The 2-player iterated prisoner's dilemma (2IPD) game is a 2 x 2 non-zero-sum noncooperative game, in which non-zero sum indicates that the benefits obtained by a player are not necessarily the same as the penalties received by another player, and noncooperative indicates that no preplay communication is permitted between the players (Colman 1982, Rapoport 1966). It has been widely studied in such diverse fields as economics, mathematical game theory, political science, and artificial intelligence.
In the prisoner's dilemma, each player has a choice of two operations: either cooperate with the other player, or defect. Payoff to both players is calculated according to Table 16.1. In the iterated prisoner's dilemma (IPD), this step is repeated many times and each player can remember previous steps.

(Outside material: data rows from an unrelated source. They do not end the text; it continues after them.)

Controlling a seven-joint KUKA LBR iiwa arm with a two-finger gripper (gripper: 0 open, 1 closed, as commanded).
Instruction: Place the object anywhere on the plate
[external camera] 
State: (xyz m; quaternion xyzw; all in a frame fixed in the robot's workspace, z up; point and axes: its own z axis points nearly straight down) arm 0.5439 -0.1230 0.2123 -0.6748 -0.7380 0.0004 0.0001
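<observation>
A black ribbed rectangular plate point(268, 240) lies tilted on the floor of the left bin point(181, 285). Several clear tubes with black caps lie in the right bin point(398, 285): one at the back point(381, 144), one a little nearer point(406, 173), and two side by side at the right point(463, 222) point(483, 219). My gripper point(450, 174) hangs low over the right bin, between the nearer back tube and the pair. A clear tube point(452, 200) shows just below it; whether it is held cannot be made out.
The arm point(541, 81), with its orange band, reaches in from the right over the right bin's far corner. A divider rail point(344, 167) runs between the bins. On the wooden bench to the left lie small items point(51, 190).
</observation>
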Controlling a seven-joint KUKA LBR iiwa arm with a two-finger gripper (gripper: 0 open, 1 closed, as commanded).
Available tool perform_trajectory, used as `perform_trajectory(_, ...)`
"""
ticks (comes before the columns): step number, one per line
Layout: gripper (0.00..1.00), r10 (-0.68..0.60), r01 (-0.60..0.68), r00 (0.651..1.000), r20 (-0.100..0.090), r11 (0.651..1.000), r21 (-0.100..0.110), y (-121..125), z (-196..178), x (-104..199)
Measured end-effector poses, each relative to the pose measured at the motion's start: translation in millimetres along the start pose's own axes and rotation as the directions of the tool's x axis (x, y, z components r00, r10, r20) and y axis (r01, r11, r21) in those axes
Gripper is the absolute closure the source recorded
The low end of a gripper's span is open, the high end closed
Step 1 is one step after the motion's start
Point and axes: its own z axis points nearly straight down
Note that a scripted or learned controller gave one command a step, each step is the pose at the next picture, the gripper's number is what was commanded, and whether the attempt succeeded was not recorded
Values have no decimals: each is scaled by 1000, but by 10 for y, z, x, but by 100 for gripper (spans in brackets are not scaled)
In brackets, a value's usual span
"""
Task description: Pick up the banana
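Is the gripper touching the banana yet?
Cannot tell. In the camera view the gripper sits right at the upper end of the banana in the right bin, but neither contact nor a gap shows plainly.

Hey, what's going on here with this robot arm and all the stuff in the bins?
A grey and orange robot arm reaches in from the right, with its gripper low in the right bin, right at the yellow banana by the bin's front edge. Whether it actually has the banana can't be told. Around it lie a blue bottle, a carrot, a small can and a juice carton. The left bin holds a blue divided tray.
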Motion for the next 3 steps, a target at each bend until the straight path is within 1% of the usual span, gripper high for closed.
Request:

Although the 2IPD has been studied extensively for more than three decades, there are many real-world problems, especially many social and economic ones, that cannot be modeled by the 2IPD. Hardin (1968) described some examples of such problems. More examples can be found in Colman's book (1982, pp. 156-159). The N-player iterated prisoner's dilemma (NIPD) is a more realistic and general game that can model those problems. In comparing the NIPD with the 2IPD, Davis et al. (1976, p. 520) commented that
“[t]he N-player case (NPD) has greater generality and applicability to real-life situations. In addition to the problems of energy conservation, ecology, and overpopulation, many other real-life problems can be represented by the NPD paradigm.”
Colman (1982, p. 142) and Glance and Huberman (1993, 1994) have also indicated that the NIPD is “qualitatively different” from the 2IPD and that “… certain strategies that work well for individuals in the Prisoner's Dilemma fail in large groups.”